Greek sentences, however, like many other languages such as Deutchen, etc., is not bound by word order. Word endings are used to indicate the case and gender; not word order. The subject can be anywhere in relation to its verb. The problem with our example “man” and “John Whittier” is that they are both in the nominative case in any language. The endings would be the same. So how can we know what the subject in Greek is? The answer is that the Greek lets you know that man is the subject by including the word “the.” Koine has specific rules regarding the use of the definite article “the.” The predicate noun on the other hand omits the word “the”, especially if predicate noun IS NOT interchangeable with the subject. Therefore, the translator knows that “the Word” in John 1:1 is the subject although it is inverted and follows the verb “is” in the original Greek; i.e., “Και -and- θεος -god- ην -is- ο -the- λογος -word” (GNT-WH+). The subject is identified by the article “the.” There is no “the” before God; therefore, God is the predicate noun.
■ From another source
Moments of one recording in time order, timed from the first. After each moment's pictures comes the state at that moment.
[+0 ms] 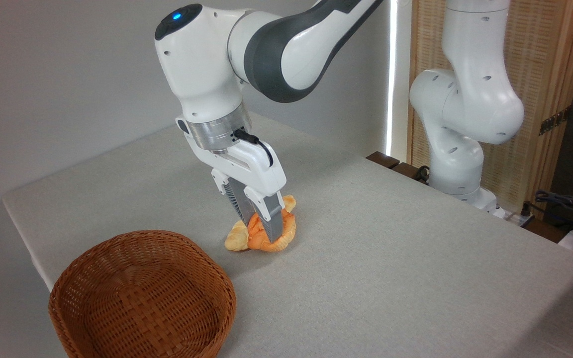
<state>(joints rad) -0.18 -0.05 0.05 -2.03 0.00 1.84 0.60</state>
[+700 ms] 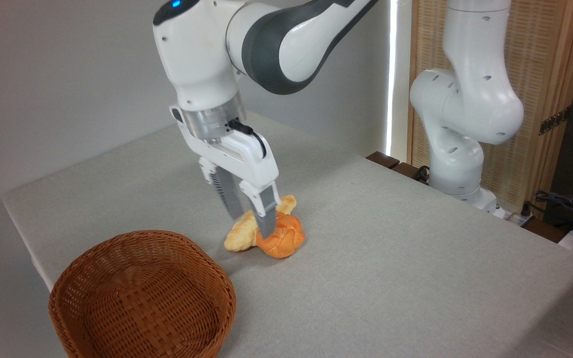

If there were definite articles before each word then the nouns would be interchangeable. Bible scholar A. T. Robertson commented that if both subject and predicate have articles, “both are definite, treated as identical, one and the same, and interchangeable.” Robertson uses an example of Matthew 13:38, which reads: “The field [Greek, ho a‧gros′] is the world [Greek, ho ko′smos].” The grammar enables us to understand that “the field is the world” but “the world is also the field.” But this is not the situation in John 1:1.
The scholar James Allen Hewett emphasizes: “In such a construction the subject and predicate are not the same, equal, identical, or anything of the sort.”ii Hewett uses 1 John 1:5, which says: “God is light.” In Greek, “God” is ho the‧os′ and therefore has a definite article. But phos for “light” is not preceded by any article. Hewett says, “One can always . . . say of God He is characterized by light; one cannot always say of light that it is God.” Similar examples are found in John 4:24, “God is a Spirit,” and at 1 John 4:16, “God is love.” In both of these verses, the subjects have definite articles but the predicates, “Spirit” and “love,” do not. So the subjects and predicates are not interchangeable. These verses cannot mean that “Spirit is God” or “love is God.”
Greek scholars and Bible translators such as William Barclay and Jason David BeDuhn ascertain that John 1:1 highlights, not the identity, but a quality of “the Word.”iii The absence then of a second definite article indicates quality or character of the subjectiv which is the case here. This harmonizes with the other passages such as Philippians 2. In John 1:1 the word “God” is speaking of Jesus' nature and not that He is a demigod. He is deity. He is currently on the right hand of the Father and has all authority in Heaven and Earth.
Deity comprises of God, the Father, God, the Holy Spirit, and God, the Son. Together they comprise the Elohim of Genesis 1:1.